Finite-size effects in a nanowire strongly coupled to a thin superconducting shell

TL;DR

This paper investigates how the finite size of a superconducting shell affects the proximity effect in a nanowire, revealing that size-induced level spacing can hinder the realization of topological phases relevant for Majorana fermions.

Contribution

It provides a theoretical analysis of finite-size effects in superconductor-nanowire systems, highlighting conditions for achieving a hard gap and topological phases without fine-tuning.

Findings

Finite-size effects significantly impact the proximity-induced gap.

Large tunneling energy can shift the chemical potential and alter topological phase boundaries.

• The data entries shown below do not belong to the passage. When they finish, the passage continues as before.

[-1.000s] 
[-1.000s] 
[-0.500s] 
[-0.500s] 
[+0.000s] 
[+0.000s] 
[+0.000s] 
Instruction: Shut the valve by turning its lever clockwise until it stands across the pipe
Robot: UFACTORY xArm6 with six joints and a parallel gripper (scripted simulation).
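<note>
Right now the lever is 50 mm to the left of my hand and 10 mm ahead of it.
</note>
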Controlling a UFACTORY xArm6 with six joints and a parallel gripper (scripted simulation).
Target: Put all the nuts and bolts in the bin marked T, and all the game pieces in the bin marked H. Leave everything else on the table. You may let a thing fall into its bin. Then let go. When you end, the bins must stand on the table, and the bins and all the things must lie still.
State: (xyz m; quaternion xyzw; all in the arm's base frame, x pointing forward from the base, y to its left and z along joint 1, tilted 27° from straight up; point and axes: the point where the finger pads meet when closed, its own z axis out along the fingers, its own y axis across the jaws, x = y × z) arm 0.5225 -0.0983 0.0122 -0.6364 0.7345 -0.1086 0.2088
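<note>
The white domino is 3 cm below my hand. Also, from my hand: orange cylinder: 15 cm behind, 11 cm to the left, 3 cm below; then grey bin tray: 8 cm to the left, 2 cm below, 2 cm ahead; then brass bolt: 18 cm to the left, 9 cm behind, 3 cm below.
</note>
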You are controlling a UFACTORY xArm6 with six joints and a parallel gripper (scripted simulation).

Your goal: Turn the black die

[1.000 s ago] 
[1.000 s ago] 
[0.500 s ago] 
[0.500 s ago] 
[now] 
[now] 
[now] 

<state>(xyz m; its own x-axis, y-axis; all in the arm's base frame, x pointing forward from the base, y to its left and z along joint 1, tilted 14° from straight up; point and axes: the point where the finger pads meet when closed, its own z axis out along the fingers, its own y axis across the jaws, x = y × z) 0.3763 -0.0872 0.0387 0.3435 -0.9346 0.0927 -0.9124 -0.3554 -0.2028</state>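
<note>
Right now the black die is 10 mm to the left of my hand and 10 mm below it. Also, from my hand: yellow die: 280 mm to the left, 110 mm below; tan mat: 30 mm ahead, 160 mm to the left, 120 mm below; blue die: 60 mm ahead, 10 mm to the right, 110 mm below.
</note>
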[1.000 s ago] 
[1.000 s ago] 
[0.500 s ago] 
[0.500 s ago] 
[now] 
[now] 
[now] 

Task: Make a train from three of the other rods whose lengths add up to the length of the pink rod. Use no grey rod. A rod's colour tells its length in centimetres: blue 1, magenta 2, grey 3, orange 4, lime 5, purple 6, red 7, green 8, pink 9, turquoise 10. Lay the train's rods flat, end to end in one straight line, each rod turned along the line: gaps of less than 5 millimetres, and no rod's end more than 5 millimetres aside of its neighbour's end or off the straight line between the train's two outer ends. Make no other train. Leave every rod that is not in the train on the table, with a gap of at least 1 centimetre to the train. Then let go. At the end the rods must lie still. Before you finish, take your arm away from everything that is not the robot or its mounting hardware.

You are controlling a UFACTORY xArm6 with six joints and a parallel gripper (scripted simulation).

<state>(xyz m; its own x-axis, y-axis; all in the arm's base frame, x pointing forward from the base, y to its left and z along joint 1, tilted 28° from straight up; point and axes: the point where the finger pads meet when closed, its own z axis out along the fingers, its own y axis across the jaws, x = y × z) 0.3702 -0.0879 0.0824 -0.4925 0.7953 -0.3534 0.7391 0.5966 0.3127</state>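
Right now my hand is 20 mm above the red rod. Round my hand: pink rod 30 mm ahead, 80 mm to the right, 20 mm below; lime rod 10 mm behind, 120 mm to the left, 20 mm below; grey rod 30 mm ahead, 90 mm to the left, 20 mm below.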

Achieving a hard gap requires tunneling energy to exceed superconductor level spacing.

Abstract

We study the proximity effect in a one-dimensional nanowire strongly coupled to a finite superconductor with a characteristic size which is much shorter than its coherence length. Such geometries have become increasingly relevant in recent years in the experimental search for Majorana fermions with the development of thin epitaxial Al shells which form a very strong contact with either InAs or InSb nanowires. So far, however, no theoretical treatment of the proximity effect in these systems has accounted for the finite size of the superconducting film. We show that the finite-size effects become very detrimental when the level spacing of the superconductor greatly exceeds its energy gap. Without any fine-tuning of the size of the superconductor (on the scale of the Fermi wavelength), the tunneling energy scale must be larger than the level spacing in order to reach the hard gap regime which is seen ubiquitously in the experiments. However, in this regime, the large tunneling energy scale induces a large shift in the effective chemical potential of the nanowire and pushes the topological phase transition to magnetic field strengths which exceed the critical field of Al.